The standard implementation of ElementTree for Python (2.6) does not give pointers to parents from child nodes. Therefore, if parents are needed, it is suggested that the parents loop, not the children.
Consider that my xml has the form:
<Content> <Para>first</Para> <Table><Para>second</Para></Table> <Para>third</Para> </Content>
The following finds all of the Pair nodes, excluding parents:
(1) paras = [p for p in page.getiterator("Para")]
This (adapted from effbot) stores the parent, iterating over them instead of the child nodes:
(2) paras = [(c,p) for p in page.getiterator() for c in p]
This makes sense and can be expanded with the condition to achieve (presumably) the same result as (1), but with additional information about the parents:
(3) paras = [(c,p) for p in page.getiterator() for c in p if c.tag == "Para"]
The ElementTree documentation assumes that the getiterator () method does a depth search.
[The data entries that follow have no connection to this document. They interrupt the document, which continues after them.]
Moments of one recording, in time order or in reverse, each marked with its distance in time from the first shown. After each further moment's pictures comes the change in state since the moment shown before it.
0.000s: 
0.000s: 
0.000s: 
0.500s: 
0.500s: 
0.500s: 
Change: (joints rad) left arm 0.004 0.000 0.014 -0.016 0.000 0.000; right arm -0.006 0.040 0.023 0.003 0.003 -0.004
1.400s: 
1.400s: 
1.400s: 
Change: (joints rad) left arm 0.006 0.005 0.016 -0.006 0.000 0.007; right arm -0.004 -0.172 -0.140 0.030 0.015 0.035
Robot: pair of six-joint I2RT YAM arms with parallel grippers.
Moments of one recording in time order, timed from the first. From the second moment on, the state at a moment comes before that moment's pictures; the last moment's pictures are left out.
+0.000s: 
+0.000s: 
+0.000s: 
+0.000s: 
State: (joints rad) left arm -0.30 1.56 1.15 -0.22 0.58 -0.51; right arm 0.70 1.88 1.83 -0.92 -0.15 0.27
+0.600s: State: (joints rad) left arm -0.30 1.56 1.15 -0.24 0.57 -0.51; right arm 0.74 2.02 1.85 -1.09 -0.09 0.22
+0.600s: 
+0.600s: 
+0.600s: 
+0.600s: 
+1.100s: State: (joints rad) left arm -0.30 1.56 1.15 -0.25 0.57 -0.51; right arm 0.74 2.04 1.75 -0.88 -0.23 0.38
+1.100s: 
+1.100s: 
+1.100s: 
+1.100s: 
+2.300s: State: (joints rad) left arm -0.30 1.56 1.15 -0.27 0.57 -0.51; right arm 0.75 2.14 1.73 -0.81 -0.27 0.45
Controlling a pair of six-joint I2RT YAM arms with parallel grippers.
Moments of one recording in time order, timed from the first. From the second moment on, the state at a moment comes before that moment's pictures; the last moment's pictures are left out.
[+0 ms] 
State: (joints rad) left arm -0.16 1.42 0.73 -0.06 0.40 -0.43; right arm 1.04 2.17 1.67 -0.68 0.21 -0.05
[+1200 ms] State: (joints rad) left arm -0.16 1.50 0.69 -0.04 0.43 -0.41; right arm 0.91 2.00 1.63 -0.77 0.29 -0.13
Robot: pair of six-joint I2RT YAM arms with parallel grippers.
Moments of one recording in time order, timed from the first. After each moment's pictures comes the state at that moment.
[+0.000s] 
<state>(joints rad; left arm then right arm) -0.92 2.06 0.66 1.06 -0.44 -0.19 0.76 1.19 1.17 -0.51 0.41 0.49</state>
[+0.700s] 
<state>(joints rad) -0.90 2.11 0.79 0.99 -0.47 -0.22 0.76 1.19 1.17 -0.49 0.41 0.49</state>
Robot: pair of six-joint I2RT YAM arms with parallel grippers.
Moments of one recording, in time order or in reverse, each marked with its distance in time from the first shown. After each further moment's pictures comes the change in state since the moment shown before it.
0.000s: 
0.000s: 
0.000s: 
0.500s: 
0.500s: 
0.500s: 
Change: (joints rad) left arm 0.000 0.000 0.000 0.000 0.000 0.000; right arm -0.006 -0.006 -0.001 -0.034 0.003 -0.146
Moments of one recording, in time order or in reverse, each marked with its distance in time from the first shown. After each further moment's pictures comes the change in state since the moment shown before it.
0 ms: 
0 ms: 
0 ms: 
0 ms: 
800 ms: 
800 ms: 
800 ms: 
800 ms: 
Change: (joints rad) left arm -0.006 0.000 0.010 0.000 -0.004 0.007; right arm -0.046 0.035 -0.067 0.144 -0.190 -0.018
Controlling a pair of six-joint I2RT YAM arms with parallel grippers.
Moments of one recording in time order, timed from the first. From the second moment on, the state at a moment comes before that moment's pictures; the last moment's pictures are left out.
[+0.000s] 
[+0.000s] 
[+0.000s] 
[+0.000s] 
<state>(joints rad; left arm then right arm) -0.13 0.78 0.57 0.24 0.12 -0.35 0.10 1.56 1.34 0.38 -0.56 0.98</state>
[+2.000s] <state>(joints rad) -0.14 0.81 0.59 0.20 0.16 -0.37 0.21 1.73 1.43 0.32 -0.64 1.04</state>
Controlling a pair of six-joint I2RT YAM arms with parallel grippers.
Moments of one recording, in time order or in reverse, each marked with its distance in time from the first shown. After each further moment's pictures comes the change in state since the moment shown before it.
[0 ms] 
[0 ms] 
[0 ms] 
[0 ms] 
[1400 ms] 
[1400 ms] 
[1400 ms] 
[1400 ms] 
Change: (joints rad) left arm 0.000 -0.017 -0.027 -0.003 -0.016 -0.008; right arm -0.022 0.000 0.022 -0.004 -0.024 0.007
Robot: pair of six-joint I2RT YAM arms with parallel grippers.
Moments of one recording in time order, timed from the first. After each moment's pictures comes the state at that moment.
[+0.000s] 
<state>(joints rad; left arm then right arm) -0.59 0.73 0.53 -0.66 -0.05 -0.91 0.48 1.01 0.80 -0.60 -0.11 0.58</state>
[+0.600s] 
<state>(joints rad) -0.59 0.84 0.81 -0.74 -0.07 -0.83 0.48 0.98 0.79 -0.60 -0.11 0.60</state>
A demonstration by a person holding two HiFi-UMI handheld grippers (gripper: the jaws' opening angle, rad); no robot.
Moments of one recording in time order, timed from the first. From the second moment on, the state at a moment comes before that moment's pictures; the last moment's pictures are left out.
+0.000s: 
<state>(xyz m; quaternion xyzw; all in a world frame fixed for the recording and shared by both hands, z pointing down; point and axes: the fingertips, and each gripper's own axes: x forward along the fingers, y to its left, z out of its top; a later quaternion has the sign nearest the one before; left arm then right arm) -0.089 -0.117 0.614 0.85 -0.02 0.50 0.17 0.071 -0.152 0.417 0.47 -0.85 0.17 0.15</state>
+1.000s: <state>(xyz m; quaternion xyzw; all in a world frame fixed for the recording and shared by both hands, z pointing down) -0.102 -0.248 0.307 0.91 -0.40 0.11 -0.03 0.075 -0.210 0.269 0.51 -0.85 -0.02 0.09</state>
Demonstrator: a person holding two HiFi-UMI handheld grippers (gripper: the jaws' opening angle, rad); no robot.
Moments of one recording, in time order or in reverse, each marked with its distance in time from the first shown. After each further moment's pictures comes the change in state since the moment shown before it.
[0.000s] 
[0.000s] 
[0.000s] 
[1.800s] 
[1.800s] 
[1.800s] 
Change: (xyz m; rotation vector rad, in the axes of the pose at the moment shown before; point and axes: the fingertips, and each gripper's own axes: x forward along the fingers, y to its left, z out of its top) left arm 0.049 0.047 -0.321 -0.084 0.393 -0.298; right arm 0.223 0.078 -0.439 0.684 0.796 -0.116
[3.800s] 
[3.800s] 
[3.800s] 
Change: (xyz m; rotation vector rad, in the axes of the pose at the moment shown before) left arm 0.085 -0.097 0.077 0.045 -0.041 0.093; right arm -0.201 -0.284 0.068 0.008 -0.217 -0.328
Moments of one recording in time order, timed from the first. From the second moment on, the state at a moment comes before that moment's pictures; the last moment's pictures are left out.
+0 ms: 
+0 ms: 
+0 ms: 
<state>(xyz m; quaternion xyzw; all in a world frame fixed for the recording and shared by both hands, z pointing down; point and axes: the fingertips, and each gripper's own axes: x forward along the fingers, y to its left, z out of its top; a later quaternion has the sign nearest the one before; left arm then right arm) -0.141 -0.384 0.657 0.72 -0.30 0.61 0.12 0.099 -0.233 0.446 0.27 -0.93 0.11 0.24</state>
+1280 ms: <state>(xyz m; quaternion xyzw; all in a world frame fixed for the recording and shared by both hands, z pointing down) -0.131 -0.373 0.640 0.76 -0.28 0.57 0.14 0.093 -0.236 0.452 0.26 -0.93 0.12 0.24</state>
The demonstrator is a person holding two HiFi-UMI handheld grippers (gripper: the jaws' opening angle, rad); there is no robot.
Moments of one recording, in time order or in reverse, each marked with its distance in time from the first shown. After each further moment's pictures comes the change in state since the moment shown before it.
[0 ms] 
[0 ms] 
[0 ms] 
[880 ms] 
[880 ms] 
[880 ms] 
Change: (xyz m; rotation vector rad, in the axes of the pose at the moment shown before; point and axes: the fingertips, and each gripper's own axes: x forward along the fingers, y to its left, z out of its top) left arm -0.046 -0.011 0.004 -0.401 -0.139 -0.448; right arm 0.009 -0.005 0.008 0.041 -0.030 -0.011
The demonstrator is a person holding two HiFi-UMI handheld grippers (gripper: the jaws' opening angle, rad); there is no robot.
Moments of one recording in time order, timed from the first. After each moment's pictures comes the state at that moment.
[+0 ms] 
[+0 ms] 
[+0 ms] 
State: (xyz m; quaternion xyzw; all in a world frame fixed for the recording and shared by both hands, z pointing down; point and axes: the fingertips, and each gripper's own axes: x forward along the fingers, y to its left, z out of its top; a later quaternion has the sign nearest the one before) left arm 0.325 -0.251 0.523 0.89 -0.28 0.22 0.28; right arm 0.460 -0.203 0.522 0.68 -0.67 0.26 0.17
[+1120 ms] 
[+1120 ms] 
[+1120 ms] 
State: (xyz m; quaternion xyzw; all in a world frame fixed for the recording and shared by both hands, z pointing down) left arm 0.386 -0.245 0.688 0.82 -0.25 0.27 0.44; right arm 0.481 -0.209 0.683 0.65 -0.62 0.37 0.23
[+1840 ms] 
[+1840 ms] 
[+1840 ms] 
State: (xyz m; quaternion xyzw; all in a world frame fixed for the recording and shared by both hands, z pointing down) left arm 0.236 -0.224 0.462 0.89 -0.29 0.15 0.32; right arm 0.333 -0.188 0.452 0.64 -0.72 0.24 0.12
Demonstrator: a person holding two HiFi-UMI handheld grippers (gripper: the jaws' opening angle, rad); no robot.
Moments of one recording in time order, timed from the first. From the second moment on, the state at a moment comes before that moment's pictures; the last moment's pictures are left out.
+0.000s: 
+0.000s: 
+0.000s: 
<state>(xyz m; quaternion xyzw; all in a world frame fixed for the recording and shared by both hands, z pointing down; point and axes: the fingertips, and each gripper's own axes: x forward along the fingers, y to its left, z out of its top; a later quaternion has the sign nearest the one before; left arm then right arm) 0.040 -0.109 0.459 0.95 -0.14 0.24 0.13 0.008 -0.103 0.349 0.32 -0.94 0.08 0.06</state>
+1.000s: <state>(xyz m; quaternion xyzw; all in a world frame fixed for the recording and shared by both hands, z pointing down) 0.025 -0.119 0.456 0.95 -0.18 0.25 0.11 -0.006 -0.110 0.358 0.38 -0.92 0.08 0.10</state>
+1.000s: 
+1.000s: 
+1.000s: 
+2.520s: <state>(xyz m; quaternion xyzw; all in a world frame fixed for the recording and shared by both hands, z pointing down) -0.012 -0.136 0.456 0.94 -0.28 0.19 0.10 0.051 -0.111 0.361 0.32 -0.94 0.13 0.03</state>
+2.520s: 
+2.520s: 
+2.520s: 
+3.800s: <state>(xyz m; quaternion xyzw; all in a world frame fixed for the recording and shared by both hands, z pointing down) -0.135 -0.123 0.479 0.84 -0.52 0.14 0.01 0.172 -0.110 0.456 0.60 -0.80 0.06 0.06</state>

Running without parent search (1) gives:
first second third
However, extracting text from paragraphs in (3) gives:
first, Content>Para third, Content>Para second, Table>Para
It seems to have a width in width.
Therefore, two questions arise.
- Is this the correct and expected behavior?
- How do you retrieve (parent, child) tuples when the child must be of a certain type, but the parent can be anything if the order of the document should be supported. I do not think that executing two loops and matching (parent, child) generated (3) with the orders generated by (1) is ideal.